Любимый ястреб дома Аббаса, стр. 67

Халид нам нужен здесь, – дернул плечом Мансур.

– Ну, хоть бы Зияд ибн Салех, – не отставал я. – Он будет попросту рад оказаться как можно дальше от полководца. Он устал его бояться.

Мансур подумал, погрыз ноготь.

– Но ведь он его убьет.

– Конечно, убьет, – вздохнул я, хорошо понимая, кто и кого уничтожит. – Но, может быть, и нет. И вообще – кто-то ведь нужен.

Мансур кивнул. Мы замолчали. С реки послышались плеск весел и доносящиеся по воде разговоры лодочников.

– Скоро здесь будет шумно, – с завистью сказал я. – Подумать только – целый город с рынками, криками, звуками ута и танбура.

– А что такое танбур? – без выражения сказал этот человек.

Вы знаете, что такое танбур, – так же мрачно ответил ему я. – Знаете и то, что город этот будет жить не вашей, а своей жизнью – как и ваш шустрый сынишка, Мухаммед. Да, да, я могу говорить о детях, не падая в обморок… Так вот, это ваше дитя, но на отца он будет похож разве что наполовину. И вы тут ничего не измените. Может быть, он будет не только терпеть музыку в своем городе или дворце, но даже покровительствовать музыкантам. Знаете, ведь музыка – это просто звуки нашей жизни, только им придана гармония и строй, чтобы мы, несчастные, поняли, как прекрасна эта жизнь, – продолжал я. – Например – басовые струны, большие гонги и барабаны всегда напоминают мне несущийся по степи кавалерийский отряд: его так же ощущаешь не ушами, а ногами, когда дрожит и трясется земля.

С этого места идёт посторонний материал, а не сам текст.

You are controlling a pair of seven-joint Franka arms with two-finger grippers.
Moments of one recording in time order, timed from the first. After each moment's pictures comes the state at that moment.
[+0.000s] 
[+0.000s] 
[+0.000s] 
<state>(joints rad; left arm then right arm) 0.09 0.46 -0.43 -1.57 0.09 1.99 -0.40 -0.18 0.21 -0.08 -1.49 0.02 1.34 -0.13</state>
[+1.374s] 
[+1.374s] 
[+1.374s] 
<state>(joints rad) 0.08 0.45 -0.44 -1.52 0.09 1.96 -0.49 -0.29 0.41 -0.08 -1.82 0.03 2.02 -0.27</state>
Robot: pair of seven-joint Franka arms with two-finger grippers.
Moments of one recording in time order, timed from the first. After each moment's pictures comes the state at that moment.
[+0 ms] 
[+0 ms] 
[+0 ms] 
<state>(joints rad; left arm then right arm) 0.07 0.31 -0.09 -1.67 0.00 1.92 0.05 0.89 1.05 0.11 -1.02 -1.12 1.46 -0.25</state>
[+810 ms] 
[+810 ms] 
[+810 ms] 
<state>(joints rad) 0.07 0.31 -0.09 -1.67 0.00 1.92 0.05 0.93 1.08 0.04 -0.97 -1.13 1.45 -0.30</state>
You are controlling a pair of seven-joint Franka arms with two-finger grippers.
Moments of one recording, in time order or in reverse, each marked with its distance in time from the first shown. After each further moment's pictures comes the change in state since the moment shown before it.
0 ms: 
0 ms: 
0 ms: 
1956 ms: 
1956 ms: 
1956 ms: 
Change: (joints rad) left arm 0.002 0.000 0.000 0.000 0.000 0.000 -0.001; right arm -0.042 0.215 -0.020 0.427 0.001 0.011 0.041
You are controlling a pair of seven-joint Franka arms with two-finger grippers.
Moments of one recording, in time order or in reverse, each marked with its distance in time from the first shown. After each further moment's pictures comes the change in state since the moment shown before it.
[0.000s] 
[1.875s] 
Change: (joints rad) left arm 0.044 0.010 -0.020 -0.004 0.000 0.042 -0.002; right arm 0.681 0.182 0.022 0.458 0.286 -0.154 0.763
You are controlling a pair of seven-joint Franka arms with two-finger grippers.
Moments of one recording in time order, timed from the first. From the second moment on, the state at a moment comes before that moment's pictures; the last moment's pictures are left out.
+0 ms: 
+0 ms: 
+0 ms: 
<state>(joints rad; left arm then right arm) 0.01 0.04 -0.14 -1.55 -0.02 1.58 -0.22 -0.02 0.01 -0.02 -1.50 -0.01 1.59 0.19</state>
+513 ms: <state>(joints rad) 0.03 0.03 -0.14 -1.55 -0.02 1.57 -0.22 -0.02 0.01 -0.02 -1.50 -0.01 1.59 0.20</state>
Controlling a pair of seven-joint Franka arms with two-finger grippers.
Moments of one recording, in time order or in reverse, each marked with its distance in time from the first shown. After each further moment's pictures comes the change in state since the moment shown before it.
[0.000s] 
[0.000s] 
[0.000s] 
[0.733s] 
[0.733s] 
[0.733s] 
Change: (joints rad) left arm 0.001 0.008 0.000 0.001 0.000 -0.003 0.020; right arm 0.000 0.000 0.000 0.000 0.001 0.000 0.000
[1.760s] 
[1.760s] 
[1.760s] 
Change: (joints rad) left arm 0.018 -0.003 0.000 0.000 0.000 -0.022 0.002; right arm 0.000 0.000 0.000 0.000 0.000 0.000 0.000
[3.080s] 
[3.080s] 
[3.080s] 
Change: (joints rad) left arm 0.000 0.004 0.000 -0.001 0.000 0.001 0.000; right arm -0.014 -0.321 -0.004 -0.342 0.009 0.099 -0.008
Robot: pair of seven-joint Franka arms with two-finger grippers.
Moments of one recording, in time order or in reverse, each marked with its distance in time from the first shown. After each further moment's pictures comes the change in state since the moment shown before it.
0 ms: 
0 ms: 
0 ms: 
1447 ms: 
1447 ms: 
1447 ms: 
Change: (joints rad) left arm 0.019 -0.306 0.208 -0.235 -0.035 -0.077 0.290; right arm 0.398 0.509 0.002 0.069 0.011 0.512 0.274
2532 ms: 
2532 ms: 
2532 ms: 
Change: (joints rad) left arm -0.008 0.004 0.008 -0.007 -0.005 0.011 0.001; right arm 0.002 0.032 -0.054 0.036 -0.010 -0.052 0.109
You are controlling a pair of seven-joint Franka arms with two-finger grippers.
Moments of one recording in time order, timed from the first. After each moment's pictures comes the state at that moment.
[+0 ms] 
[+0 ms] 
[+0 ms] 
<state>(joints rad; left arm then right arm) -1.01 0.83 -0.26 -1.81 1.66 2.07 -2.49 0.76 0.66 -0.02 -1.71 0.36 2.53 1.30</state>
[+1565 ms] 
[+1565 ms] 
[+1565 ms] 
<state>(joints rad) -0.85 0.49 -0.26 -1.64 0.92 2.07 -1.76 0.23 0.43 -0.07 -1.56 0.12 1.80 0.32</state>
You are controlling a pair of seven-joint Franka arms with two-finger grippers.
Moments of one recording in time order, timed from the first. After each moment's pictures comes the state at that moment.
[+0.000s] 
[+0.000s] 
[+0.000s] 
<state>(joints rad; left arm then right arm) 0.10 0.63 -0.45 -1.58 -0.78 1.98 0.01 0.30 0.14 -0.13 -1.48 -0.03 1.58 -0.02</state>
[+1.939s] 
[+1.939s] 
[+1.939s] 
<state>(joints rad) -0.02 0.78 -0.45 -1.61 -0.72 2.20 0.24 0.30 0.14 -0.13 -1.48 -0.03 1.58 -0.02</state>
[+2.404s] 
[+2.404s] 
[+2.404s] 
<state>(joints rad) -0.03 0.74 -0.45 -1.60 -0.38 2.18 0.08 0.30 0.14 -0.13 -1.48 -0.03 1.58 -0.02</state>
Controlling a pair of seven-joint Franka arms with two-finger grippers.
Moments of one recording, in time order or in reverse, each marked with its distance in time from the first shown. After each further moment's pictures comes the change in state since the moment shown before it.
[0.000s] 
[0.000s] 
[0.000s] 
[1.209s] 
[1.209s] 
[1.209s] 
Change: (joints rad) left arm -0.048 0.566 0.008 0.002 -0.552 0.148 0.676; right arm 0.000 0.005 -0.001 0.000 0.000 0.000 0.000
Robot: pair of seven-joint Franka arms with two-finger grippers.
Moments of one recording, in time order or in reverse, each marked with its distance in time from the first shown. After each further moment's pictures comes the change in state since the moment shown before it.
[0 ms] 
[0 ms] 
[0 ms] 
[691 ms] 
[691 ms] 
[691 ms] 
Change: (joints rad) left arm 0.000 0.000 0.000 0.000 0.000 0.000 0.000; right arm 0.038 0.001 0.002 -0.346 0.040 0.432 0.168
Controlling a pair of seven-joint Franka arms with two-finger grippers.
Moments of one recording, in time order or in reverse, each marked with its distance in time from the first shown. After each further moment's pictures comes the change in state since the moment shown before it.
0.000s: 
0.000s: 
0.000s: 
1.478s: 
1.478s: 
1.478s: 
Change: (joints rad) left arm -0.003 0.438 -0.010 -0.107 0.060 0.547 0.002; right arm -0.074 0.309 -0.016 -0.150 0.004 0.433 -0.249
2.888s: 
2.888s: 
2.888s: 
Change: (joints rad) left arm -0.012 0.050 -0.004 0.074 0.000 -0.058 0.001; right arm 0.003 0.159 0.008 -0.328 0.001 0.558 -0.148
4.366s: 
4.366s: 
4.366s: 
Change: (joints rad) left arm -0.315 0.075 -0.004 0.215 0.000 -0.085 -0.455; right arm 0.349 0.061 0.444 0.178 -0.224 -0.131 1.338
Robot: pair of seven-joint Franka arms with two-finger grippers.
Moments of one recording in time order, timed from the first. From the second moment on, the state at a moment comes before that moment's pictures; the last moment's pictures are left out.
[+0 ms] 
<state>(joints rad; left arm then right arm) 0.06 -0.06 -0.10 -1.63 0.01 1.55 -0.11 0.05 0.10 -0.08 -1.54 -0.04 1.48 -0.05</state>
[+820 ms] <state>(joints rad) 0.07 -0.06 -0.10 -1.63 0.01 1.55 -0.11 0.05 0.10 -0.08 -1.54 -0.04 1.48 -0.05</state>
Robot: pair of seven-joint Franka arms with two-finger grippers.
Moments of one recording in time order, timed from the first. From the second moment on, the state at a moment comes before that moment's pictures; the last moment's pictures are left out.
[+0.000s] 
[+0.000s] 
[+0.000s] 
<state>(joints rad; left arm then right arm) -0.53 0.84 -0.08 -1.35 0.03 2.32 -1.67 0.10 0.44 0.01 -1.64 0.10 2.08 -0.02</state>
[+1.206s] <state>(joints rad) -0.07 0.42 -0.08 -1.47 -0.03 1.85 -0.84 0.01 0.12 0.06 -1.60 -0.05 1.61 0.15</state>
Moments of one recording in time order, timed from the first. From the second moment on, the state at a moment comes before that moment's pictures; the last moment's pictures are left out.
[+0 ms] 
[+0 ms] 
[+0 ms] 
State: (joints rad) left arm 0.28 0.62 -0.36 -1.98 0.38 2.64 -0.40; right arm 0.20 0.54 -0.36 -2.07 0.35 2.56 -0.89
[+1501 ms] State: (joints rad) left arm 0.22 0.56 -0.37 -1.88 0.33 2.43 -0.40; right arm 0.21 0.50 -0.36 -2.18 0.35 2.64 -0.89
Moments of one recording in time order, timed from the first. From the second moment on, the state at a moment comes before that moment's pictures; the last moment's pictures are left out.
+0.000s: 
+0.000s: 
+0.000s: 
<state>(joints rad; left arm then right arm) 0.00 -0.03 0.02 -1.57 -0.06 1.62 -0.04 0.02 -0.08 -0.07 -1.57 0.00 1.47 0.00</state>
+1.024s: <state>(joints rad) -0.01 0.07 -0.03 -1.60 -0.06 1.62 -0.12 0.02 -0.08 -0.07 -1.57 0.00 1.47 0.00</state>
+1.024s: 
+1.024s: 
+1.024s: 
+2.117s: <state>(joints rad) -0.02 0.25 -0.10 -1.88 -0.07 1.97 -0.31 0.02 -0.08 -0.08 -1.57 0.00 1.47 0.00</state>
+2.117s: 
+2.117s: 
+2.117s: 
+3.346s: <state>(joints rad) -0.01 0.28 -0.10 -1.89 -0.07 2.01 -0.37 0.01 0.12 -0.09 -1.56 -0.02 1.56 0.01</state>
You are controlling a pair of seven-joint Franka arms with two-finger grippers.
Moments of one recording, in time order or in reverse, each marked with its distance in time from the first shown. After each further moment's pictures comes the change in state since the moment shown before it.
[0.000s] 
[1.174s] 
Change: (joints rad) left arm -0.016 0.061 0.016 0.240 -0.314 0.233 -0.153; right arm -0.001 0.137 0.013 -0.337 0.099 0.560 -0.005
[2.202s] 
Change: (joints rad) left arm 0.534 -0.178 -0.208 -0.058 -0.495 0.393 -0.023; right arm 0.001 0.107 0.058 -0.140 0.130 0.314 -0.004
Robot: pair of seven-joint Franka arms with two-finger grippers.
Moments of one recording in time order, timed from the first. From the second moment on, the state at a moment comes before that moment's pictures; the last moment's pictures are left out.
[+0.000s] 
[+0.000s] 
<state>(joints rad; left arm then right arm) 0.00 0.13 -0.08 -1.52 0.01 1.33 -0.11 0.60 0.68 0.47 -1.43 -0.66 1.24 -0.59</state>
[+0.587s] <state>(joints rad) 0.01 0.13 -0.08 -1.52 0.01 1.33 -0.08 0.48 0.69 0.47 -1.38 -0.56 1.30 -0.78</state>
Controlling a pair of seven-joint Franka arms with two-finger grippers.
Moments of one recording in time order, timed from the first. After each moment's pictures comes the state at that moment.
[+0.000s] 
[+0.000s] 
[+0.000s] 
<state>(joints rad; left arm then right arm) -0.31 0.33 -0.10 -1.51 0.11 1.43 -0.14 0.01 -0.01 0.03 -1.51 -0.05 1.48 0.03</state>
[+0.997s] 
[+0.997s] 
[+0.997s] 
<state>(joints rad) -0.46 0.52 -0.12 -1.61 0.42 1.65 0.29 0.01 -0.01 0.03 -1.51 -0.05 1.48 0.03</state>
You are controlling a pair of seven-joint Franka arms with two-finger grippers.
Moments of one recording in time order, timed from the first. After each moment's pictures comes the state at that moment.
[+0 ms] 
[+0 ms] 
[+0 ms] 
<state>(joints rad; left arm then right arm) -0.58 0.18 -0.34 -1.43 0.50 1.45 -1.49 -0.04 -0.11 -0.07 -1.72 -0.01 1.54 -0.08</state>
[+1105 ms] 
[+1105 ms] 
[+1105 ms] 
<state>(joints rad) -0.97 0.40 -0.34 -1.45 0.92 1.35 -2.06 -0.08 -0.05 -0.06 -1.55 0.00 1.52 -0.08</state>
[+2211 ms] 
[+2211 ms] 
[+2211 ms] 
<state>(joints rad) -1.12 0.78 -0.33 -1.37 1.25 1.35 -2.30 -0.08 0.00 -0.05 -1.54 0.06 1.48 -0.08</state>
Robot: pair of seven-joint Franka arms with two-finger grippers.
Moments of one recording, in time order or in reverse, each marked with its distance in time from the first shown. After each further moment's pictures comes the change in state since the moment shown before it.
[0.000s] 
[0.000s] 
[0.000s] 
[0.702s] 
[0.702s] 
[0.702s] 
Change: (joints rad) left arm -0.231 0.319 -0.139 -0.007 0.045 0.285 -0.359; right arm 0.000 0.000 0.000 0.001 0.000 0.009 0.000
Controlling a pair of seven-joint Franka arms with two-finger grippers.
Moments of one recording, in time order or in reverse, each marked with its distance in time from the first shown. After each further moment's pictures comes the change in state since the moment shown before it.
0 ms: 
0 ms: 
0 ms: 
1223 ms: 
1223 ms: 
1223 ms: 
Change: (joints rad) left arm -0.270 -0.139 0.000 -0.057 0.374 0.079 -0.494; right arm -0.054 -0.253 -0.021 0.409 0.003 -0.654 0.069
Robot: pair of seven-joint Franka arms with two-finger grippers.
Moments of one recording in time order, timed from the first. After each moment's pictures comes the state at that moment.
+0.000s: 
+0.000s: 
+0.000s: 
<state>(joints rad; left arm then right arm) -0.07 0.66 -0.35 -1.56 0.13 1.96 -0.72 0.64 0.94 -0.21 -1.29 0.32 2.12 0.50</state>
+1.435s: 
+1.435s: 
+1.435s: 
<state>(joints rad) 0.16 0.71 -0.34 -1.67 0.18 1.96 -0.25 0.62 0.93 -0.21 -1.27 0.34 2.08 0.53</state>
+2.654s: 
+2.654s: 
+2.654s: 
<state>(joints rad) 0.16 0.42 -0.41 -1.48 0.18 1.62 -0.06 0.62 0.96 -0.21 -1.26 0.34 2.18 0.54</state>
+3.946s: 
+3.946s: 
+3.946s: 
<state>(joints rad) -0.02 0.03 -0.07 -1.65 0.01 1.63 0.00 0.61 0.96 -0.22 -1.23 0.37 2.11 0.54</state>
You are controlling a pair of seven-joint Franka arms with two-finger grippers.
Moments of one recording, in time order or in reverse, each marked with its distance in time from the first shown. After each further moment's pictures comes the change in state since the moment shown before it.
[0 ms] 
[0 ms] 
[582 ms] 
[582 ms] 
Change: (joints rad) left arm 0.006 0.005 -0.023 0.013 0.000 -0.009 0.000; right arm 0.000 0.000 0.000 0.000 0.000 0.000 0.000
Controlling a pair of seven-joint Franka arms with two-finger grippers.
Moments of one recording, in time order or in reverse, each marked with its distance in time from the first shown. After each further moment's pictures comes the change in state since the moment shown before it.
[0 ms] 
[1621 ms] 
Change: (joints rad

М– м, – сказал мой собеседник, складывая пальцы лопаточкой и зачерпывая ими еще одну горстку жирно блестящего риса с редкими зеленоватыми восковыми изюминками. Затем он с неудовольствием осмотрел эту горстку и быстро отправил ее в рот.

– Я вообще-то, жалею, что не умею записывать музыку знаками на бумагу, – продолжал я, глядя на остывающий плов. – Обидно – меня не станет, и музыка исчезнет. Она всегда начинает звучать в моей голове во время ночного перехода по пустыне. Представьте: целый купол звезд тихо поворачивается над головой, по ним идет твой караван, – но если бы звезды звучали, то это были бы тихие голоса колокольчиков от цимбалов. Ведь звезды – это тоже музыка. Ноги верблюда отмеривают ритм, и ритм этот – опять музыка. Ты качаешься и качаешься под этот ритм в седле, и тут возникает голос… женский голос, то ли в твоей голове, то ли он и вправду звучит… и всегда, век за веком, будет звучать среди этих холодных и голых камней. Как будто женщина, прекрасная и любящая тебя женщина, тихо поет, не разжимая губ, – а это звук великолепного инструмента, скрипки из Ху, никакой другой не может так трогать сердце. И вот звучит этот голос, и тебе в нем слышатся слова: «помнишь меня?». И еще – «найди меня».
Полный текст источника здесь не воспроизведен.